When x = 0: A' = 0 and A" < 0
Hence, maximum A when x = 0
Maximum A = 3 (4 - 0²) = 12 (square units)

A = 3(4 - x²)
For max area find derivative of A and equate to 0
dA = 3(-2x)
dA = -6x
0 = -6x
x=0

For max area, A = 3(4-0²) = 12 sq units

This can be handled in a simple algebraic way. The vertex of the parabola y = ax2 + bx + c occurs when x = -b/(2a). In this problem b = 0, so the maximum occurs when x = 0 and A = 12

A = 3(4 - x²) = 12 – 3x²
differentiate and set equal to zero to get max/min
dA/dx = –6x = 0
x = 0
in other words, there is a max, and at x = 0
which is A = 12

you can see that by looking at the equation, A = 12 – 3x²
for x = 0, the A = 12, and as x increases, the area decreases, hitting zero for x = 2.

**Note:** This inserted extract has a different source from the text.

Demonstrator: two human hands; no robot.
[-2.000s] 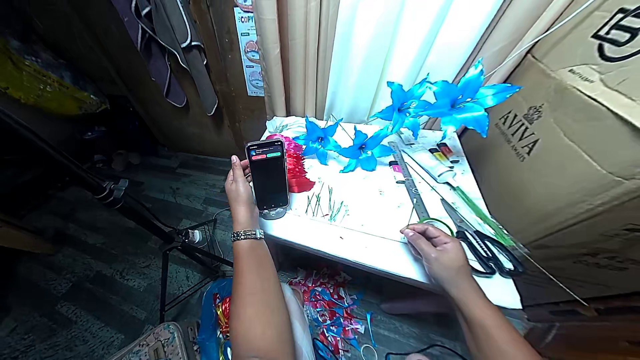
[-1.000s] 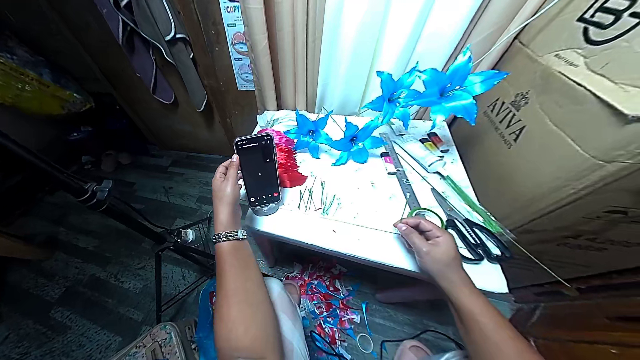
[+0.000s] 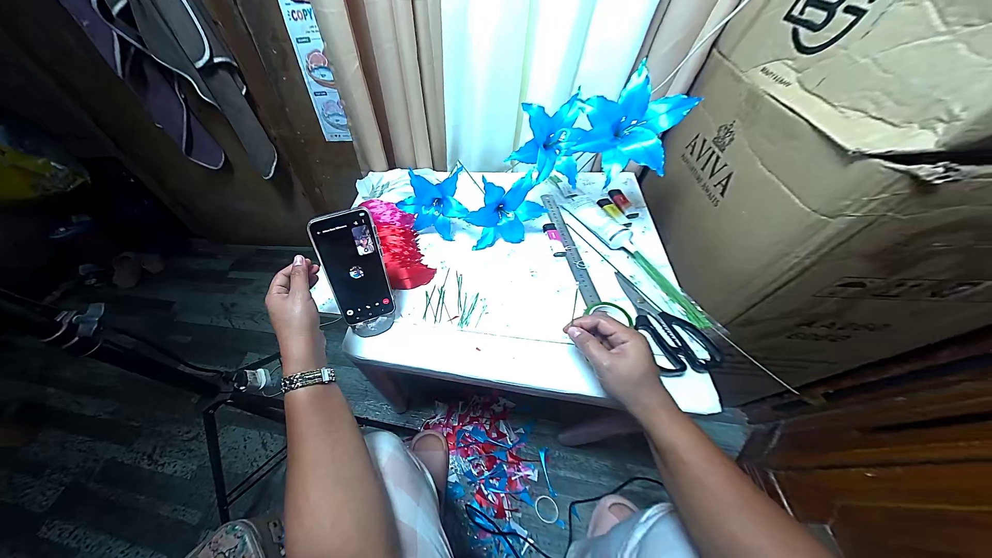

for x values <0 or >2, the function is not defined, as area cannot be negative.

Her area grows with x until the rate of increase dA/dx = 0 and it grows no more. That's the max.

We have A = 12 - 3x^2

So we have dA/dx = 0 = - 6x and x = 0.

There is no max on x. In fact, when we look at the A function we see that it forms a parabola, which has no maxium.